汝、隣人を殴れ

 なんだかんだ27になる歳になった。
 なんだかんだ生きてなんだかんだ遊びなんだかんだ病んでなんだかんだ今も生きている。
 
 産まれは変な町だ。
 パチンコ屋と釣り用具店と安っぽい電気屋に本屋。
 どこにでもある変な町。
 変な町には変な人もつきもので、多分に漏れず俺も変な人になった。
 夜な夜な繁華街を走り立ちんぼの横を通り過ぎ変な空気を吸って吐いて家でマラを擦り付けて寝ていた。

 俺も変ではありながら人並みの欲望はあった。
 有名になりたいだの権力が欲しいだの自意識だけが強くなった。
 産まれた町には音楽がある。しかも毎年町中全体で盛り上がり、町中では人が踊りながら練り歩き、踊る人をアホ、踊らない人もアホだと罵った。
 なんならお祭りを避けている人は日がな一日中、女だけが出るアニメやなよなよした男に女が群がるアニメを見るナードくらい。

 踊る阿呆に見る阿呆、同じ阿保なら踊らにゃ損損

 まさしくハードコアだ。

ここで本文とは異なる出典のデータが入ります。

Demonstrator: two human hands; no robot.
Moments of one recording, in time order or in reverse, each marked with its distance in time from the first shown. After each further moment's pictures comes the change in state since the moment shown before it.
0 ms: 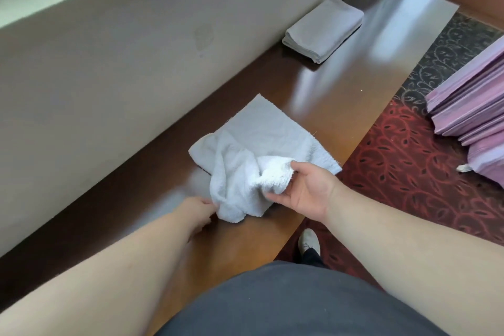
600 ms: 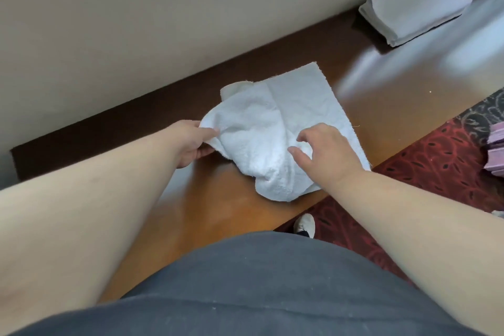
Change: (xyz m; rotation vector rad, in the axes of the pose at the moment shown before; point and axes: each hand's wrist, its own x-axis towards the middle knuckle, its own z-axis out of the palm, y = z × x) left_hand 0.000 0.005 -0.047 -0.682 0.076 -0.006; right_hand 0.034 -0.012 -0.005 -2.063 0.080 -0.858
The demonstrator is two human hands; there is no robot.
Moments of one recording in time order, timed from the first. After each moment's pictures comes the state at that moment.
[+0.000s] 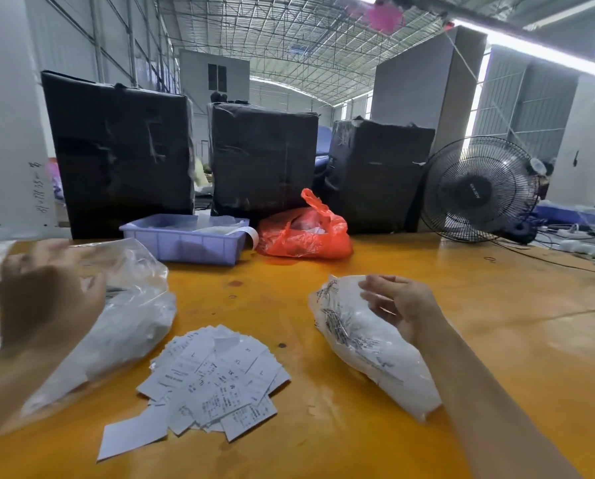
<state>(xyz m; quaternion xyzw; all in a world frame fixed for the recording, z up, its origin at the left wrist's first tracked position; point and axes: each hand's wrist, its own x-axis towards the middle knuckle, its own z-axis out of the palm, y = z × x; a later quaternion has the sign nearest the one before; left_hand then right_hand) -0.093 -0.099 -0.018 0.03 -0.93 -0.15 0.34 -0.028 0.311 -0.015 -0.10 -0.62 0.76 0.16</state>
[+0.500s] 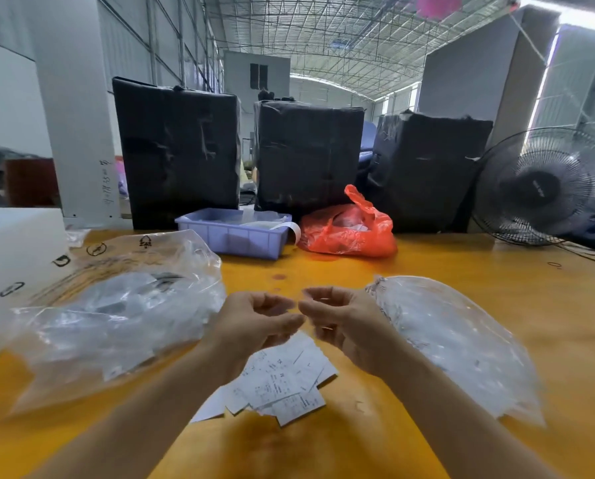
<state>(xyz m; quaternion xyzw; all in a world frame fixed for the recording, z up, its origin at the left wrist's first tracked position) -0.009 0.026 -0.021 -0.07 -0.71 -0.70 -0.04 -0.013 0.187 -0.022 0.09 -0.65 0.75 -0.05</state>
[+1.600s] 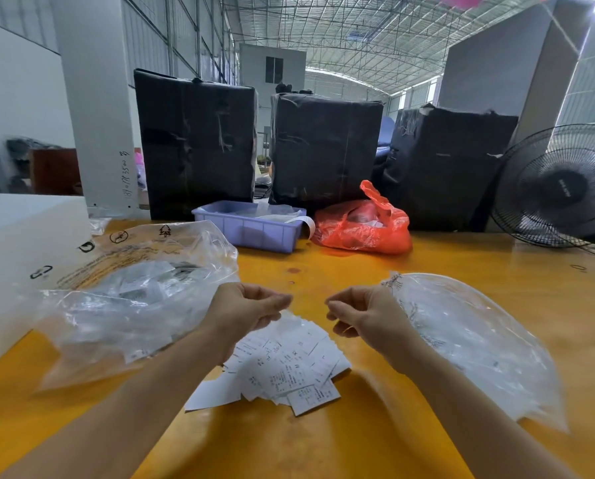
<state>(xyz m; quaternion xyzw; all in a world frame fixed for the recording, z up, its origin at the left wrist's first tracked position) -0.029 0.000 -0.030 -0.04 -0.72 -0.70 0.00 -0.016 0.195 -0.030 0.08 -0.82 0.56 0.06</state>
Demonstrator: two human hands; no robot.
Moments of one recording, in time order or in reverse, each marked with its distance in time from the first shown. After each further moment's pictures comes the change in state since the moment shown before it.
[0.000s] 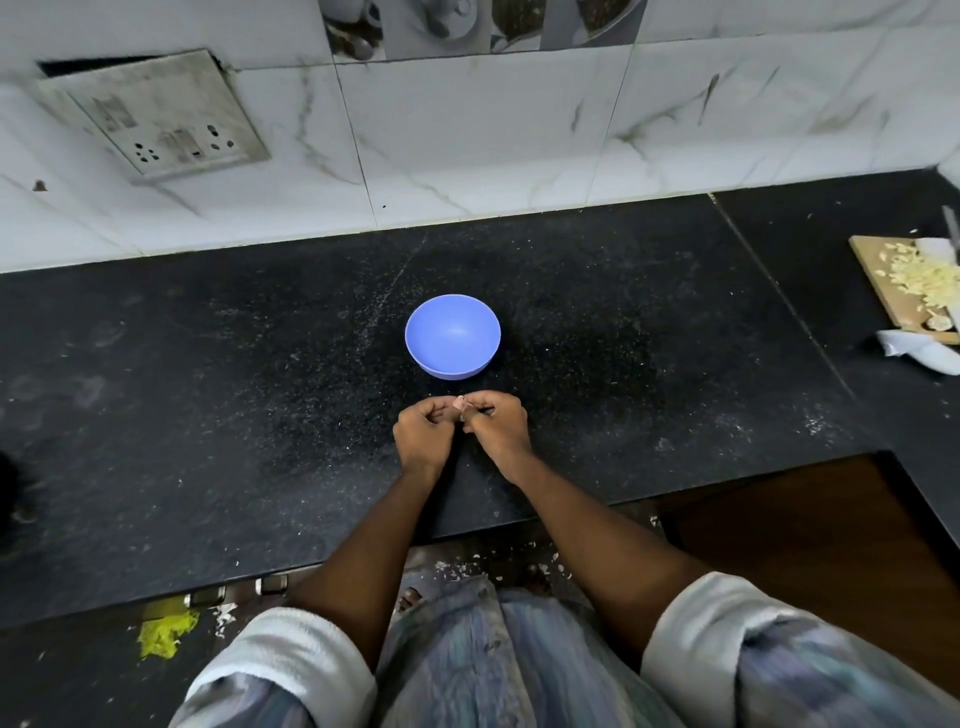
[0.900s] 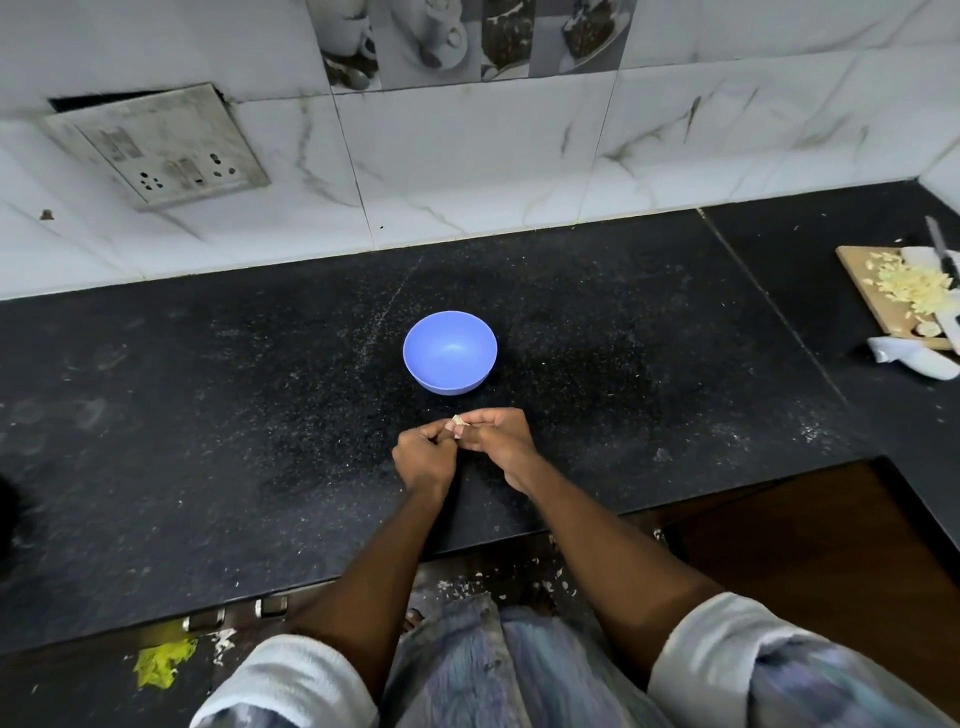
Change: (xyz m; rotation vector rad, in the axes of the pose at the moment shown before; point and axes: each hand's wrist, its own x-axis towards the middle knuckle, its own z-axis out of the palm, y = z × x) left_hand -0.014 0.007 0.003 0.065 0.098 -0.084; right_hand -0.004 -0.010 -0.015 0.339 -0.218 0.147
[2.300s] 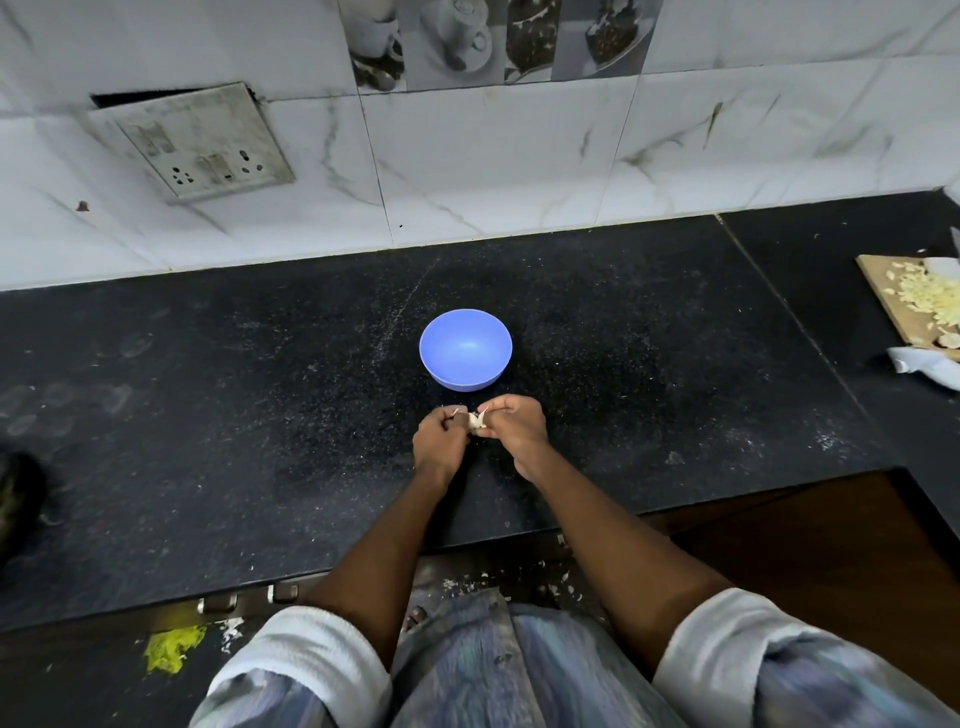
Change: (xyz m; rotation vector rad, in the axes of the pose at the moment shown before) left_hand 0.024 -0.010 0.003 -0.082 -0.189 -0.097; right_hand 0.011 -0.006 0.004 -0.131 0.225 -0.001
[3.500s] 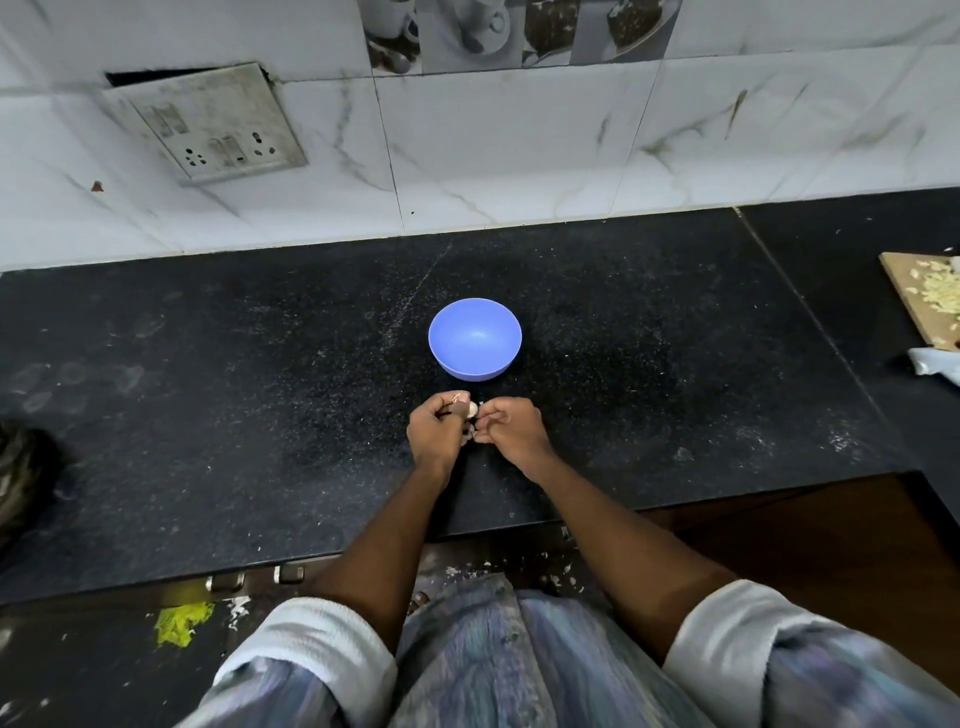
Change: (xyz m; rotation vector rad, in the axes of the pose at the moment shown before) left_hand -0.006 -0.001 -0.007 -0.244 0.096 0.073; right_hand -0.005 0.019 0.001 -0.324 -0.160 -0.163
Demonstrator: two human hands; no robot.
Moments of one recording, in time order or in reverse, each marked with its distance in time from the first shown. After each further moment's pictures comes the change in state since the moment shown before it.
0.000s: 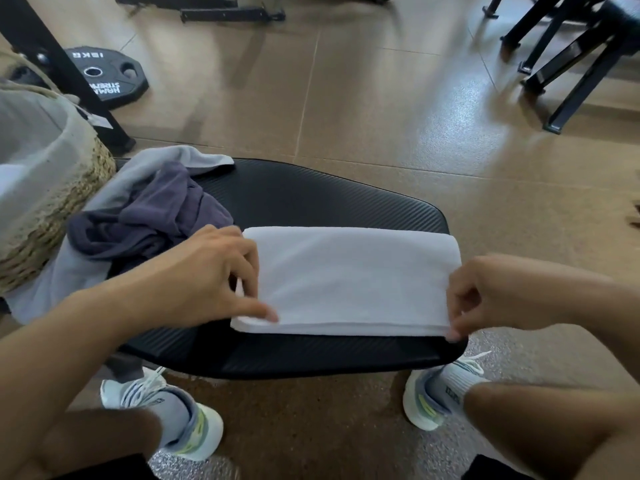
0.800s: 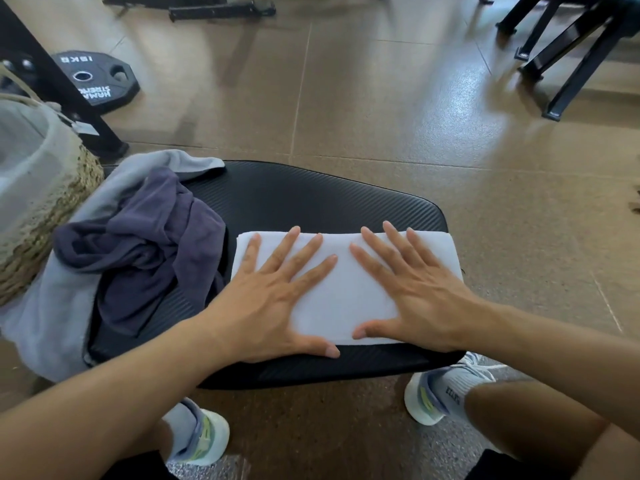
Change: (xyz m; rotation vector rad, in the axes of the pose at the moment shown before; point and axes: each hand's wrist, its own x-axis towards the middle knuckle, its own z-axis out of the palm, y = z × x) left_hand 0.036 0.035 0.065 0.225 -0.067 0.034; right_hand 0.062 -0.034 0.062 -0.243 0.387 -0.172
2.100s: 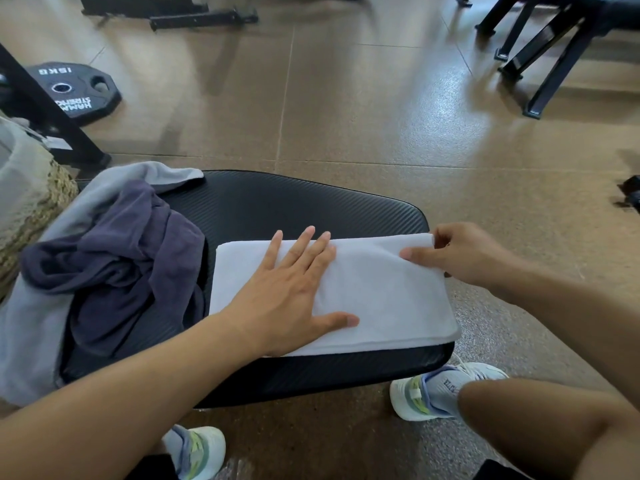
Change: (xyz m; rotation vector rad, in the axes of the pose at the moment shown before) left_hand 0.040 0.028 -0.008 -0.036 0.026 -0.026; right_hand -0.004 0.075 -0.024 0.899 0.118 0.707
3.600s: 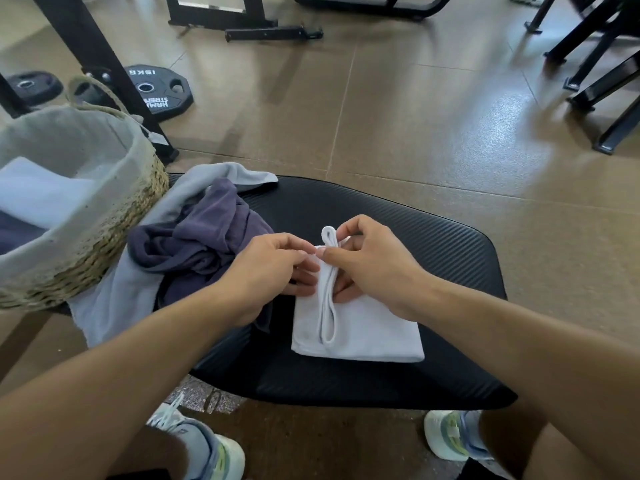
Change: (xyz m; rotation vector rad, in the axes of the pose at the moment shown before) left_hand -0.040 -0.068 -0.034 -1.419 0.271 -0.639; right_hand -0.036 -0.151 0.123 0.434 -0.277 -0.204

これこそ古からのハードコアスタイル。
 音楽との出会いだ。

 俺はハードコアを始めた。
 音楽に合わせて殴り合い、それは友情となるハードコアは己の闘争本能を奮い起こすのにうってつけだ。
 
 汝、珍棒を擦らず隣人を殴れ

 神は言った。
 
 新しい神話と聖書はライブハウスで作られる。
 イエスも仏陀もディスチャージの前では無力だ。

 人の痛みがわかるのは自分の痛みがわかる人だけだ。